Dit bestand bevat alle goede werkcollege uitwerkingen van arbeidsrecht, inclusief stappenplannen voor het uitwerken en beantwoorden van de vragen. Daarnaast bevat het extra aantekeningen die tijdens de werkcolleges zijn gemaakt.
Werkcollege 1 | Kwalificatie en soort (arbeids)overeenkomst
Opdrachten
Casus 1
GoodFood B.V. stelt dat er geen sprake is van een arbeidsovereenkomst in de zin van art. 7:610 BW. In dit geval
moet je kijken of je de arbeidsovereenkomst kan kwalificeren. Hiervoor moet je drie elementen beoordelen.

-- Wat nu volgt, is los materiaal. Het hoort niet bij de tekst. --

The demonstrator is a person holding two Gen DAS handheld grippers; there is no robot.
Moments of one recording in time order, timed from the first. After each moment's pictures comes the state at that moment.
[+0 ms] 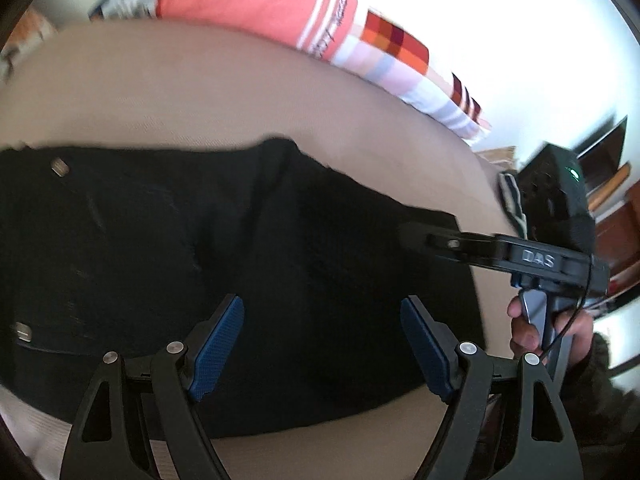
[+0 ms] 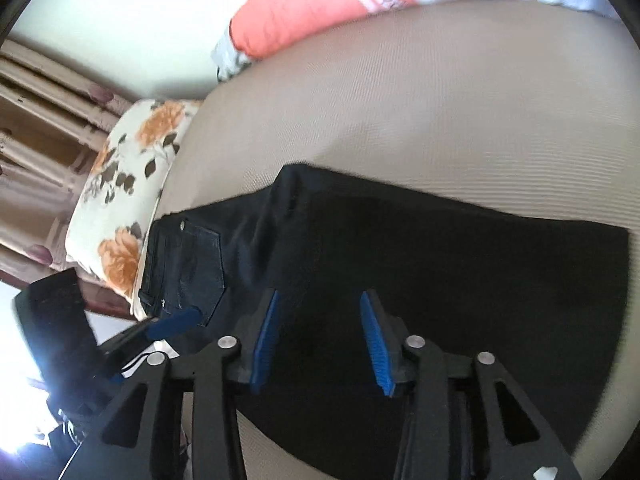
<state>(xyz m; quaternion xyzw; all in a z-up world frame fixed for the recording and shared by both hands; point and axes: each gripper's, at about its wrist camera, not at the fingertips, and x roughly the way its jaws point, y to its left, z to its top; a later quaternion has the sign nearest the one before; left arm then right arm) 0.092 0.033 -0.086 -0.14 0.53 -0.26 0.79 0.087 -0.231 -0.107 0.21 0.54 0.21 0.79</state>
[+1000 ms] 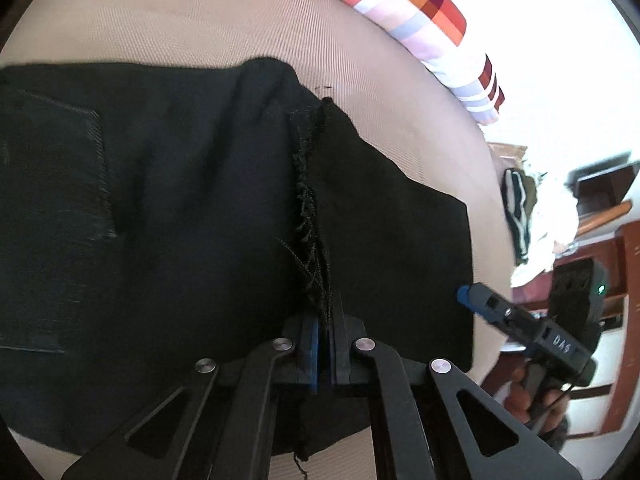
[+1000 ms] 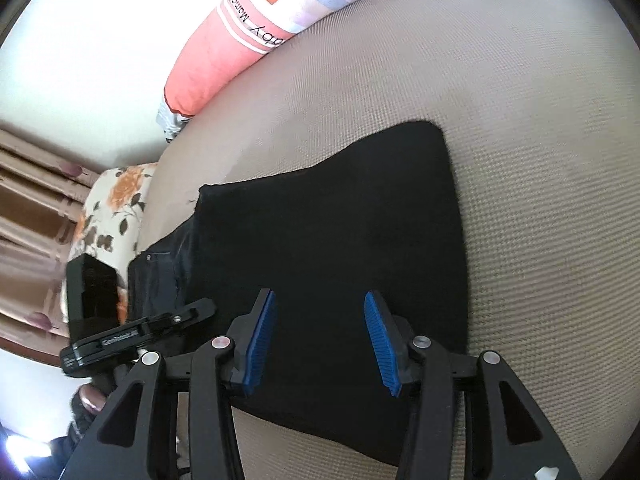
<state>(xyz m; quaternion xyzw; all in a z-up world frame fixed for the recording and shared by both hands) 0.118 -0.015 -0.121 -0.18 0.60 -0.25 0.73 0.015 -0.320 -0.130 0.29 0.51 0.10 0.80</state>
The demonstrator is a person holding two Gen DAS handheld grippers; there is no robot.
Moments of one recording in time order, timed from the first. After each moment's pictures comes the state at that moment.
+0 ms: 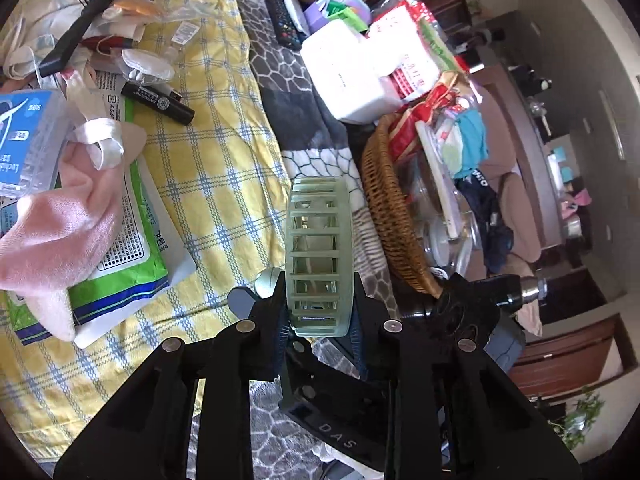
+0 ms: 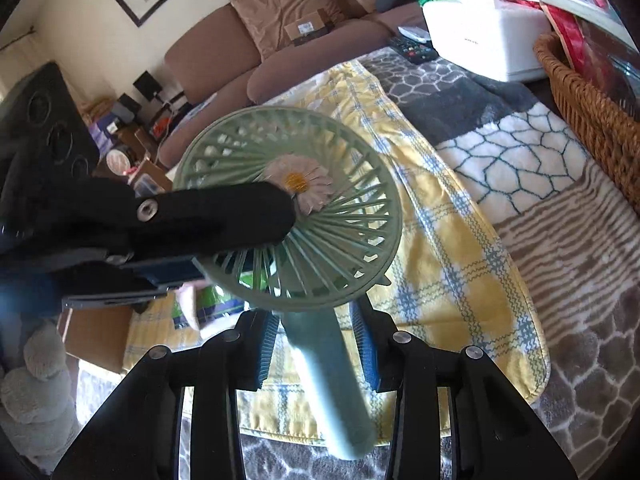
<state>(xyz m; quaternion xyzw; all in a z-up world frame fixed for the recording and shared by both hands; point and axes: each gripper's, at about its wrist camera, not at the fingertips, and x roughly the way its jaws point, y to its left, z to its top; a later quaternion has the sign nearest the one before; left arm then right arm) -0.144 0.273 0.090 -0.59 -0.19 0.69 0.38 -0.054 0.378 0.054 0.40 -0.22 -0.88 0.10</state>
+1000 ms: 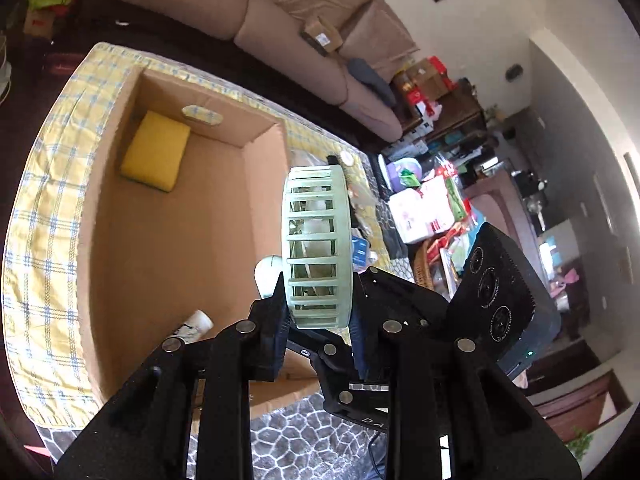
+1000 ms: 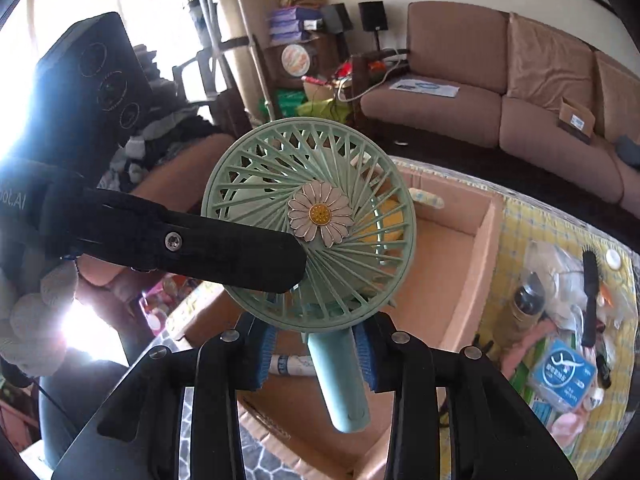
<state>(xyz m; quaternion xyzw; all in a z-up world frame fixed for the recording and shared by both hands) -0.165 -0.166 0.173 -0.50 -0.29 0.76 0.28 -0.108 -0.041 0.194 0.39 0.07 -0.85 0.35</state>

Allereerst kijk je naar het element arbeid. Uit de casus blijkt dat Dirk persoonlijk arbeid verricht. Dit kan echter
wel een indicatie zijn voor een arbeidsovereenkomst, gelet op art. 7:659 BW. Dit stelt ook dat de werknemer de
arbeid zelf moet verrichten, en dat doet Dirk ook.
Vervolgens kijk je naar loon. Dit wordt door GoodFood B.V. vastgesteld op €12,50 per geleverde bezorging. Van
dit element is dus ook sprake.
Als laatste kijk je naar of er sprake is van gezag. Dirk mag zelf zijn uren bepalen en heeft hier vrijheid in. Hij
moet wel bepaalde kleding dragen en materiaal gebruiken. Dit kan een gezagsverhouding suggereren, als je kijkt
naar de jurisprudentie rondom Deliveroo.
Er mag echter niet vanuit gegaan worden dat er een arbeidsovereenkomst is als je let op de bedoeling van partijen.
Dit volgt uit HR X / Gemeente Amsterdam. Dit mocht voorheen wel toen er nog werd uitgegaan van HR Groen /
Schroevers, maar daar is dus een nuancering op gekomen.
Gelet op bovenstaande elementen is het lastig, het lijkt wel alsof er sprake is van een arbeidsovereenkomst.
Daarom zou ik als advocaat ten eerste adviseren vooral op de gezagsrelatie in te gaan en dat Dirk veel vrijheid
heeft bij het inplannen van zijn diensten.
Daarnaast zou ik stellen dat er sprake is van een overeenkomst van opdracht, zoals in art. 7:400 BW beschreven is.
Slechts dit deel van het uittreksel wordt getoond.